Alexandra Seymour-Pierce, Associate

With the push for equal representation at all levels in a company comes the inevitable question: ‘did they only get the job or opportunity because they’re [fill in the blank as appropriate]?’This question comes not just from people who didn’t get the job but often from those that did, whispered to themselves, their friends, their family. True equality will only come when we no longer ask ourselves this question, and companies have a vital role to play in that.

The hard part is that for us to reach true equality from our current starting point, unequal decisions may have to be made. Is it acceptable to actively favour [fill in the blank as appropriate] when hiring for entry level positions, in order to grow an equal pool of talent for promotion? Is it acceptable to promote someone less talented because they’re [fill in the blank as appropriate], so that those like them have someone to aspire to?

The answer to these questions is both yes, and no.
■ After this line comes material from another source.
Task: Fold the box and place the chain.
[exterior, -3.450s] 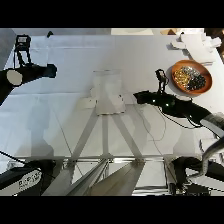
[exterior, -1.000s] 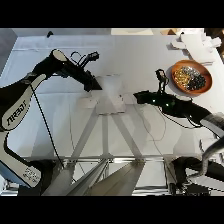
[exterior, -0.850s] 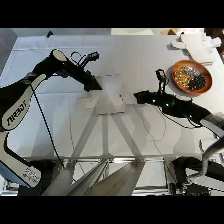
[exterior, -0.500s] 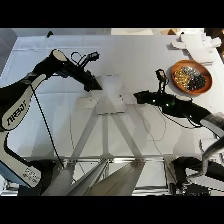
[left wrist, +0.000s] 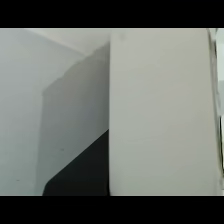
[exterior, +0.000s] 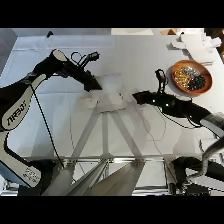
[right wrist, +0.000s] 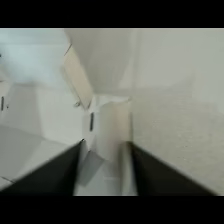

Hiring, promotion and opportunity should always be on merit. However, companies should consider carefully how they assess merit. If we want more equal representation, particularly in IP where the recruitment pool has until now been notoriously small, we need to consider not just the hand that was played but the cards that were dealt. I’m pleased to see Venner Shipley addressing these issues — from removing unconscious bias in internal systems and processes to actively supporting external organisations such as IntoUniversity and IP Inclusive — and to know we are on our way towards true equality.

Nusrat Rahman, Associate

Growing up, I had excellent role models to look up to. Equality was something that came naturally in my family, even though it was not so prevalent in the larger society of Bangladesh. Both my parents were working; they had a perfect work-life balance and equally shared household responsibilities. They ensured that my older sisters and I got a good education so that we can excel in any career that we choose. My mum started working in the 1970s, when it was not common for women in my country to have office jobs. I have heard stories about the struggle with gender inequality that my mum regularly had to face in her workplace. I feel grateful to be working in an era and in a place where gender equality has improved significantly, and where I personally did not have to face such inequality. My career progression has been dependent on my skills, rather than my gender.

As individuals, there is still a lot we can do to create a future of gender balance. We should be aware of gender stereotypes, and avoid such stereotypes. We should also be open to mentoring younger generations to encourage them to choose any career that they are passionate about, regardless of their gender. Succeeding in STEM or IP careers requires hard work and the ability to keep learning, and is very rewarding at the same time. It is therefore important to educate students about these careers from a very young age in order to promote equality and diversity.